====== GIVEN DATA

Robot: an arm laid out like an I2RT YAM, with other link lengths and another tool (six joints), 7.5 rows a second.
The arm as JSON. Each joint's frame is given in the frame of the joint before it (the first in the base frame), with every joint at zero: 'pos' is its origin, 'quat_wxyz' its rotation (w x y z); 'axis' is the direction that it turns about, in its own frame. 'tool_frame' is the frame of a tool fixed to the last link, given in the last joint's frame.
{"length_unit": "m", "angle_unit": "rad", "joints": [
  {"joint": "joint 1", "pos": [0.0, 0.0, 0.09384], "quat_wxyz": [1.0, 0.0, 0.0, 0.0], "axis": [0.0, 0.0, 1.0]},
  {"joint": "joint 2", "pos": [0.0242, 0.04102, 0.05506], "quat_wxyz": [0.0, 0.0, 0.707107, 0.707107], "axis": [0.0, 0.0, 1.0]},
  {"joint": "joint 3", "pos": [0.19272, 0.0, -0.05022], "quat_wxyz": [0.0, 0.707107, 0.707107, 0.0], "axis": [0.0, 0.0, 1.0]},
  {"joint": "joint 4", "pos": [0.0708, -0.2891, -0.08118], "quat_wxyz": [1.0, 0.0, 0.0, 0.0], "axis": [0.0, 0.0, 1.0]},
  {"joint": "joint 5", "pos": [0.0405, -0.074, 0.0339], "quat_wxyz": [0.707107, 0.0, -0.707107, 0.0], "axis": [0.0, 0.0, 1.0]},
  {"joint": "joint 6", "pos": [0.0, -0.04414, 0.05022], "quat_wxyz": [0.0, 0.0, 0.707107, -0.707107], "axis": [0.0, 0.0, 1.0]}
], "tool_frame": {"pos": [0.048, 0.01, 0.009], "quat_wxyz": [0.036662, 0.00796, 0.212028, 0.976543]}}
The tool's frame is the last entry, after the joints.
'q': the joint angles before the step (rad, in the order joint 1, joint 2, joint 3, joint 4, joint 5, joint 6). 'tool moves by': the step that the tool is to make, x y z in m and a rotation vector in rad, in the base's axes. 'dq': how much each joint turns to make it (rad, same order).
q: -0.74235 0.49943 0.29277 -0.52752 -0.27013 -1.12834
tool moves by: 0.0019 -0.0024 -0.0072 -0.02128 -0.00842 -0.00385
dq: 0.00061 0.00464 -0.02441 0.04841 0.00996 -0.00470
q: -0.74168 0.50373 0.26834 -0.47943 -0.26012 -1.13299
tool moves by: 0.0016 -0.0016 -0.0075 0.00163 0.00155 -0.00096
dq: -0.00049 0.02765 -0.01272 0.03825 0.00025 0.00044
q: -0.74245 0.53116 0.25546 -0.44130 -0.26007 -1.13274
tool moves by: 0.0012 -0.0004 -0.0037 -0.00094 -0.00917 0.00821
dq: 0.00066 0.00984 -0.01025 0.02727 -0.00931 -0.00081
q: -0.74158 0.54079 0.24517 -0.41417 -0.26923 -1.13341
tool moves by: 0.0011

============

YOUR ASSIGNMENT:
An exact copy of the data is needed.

SOLUTION TO THIS EXERCISE:
Robot: an arm laid out like an I2RT YAM, with other link lengths and another tool (six joints), 7.5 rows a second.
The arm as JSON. Each joint's frame is given in the frame of the joint before it (the first in the base frame), with every joint at zero: 'pos' is its origin, 'quat_wxyz' its rotation (w x y z); 'axis' is the direction that it turns about, in its own frame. 'tool_frame' is the frame of a tool fixed to the last link, given in the last joint's frame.
{"length_unit": "m", "angle_unit": "rad", "joints": [
  {"joint": "joint 1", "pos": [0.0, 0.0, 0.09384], "quat_wxyz": [1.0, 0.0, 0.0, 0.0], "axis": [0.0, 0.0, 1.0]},
  {"joint": "joint 2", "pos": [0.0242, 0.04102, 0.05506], "quat_wxyz": [0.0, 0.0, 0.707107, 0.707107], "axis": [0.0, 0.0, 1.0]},
  {"joint": "joint 3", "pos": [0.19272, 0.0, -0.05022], "quat_wxyz": [0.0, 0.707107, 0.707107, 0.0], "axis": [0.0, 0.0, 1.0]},
  {"joint": "joint 4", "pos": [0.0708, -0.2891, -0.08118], "quat_wxyz": [1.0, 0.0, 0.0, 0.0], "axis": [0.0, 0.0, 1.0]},
  {"joint": "joint 5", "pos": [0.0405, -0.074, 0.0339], "quat_wxyz": [0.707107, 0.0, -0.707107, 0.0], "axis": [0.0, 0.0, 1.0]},
  {"joint": "joint 6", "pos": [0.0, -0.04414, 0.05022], "quat_wxyz": [0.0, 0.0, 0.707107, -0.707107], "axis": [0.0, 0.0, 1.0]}
], "tool_frame": {"pos": [0.048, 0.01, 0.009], "quat_wxyz": [0.036662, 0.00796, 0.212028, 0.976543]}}
The tool's frame is the last entry, after the joints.
'q': the joint angles before the step (rad, in the order joint 1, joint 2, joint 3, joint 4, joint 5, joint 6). 'tool moves by': the step that the tool is to make, x y z in m and a rotation vector in rad, in the base's axes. 'dq': how much each joint turns to make it (rad, same order).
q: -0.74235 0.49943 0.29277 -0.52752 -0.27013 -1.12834
tool moves by: 0.0019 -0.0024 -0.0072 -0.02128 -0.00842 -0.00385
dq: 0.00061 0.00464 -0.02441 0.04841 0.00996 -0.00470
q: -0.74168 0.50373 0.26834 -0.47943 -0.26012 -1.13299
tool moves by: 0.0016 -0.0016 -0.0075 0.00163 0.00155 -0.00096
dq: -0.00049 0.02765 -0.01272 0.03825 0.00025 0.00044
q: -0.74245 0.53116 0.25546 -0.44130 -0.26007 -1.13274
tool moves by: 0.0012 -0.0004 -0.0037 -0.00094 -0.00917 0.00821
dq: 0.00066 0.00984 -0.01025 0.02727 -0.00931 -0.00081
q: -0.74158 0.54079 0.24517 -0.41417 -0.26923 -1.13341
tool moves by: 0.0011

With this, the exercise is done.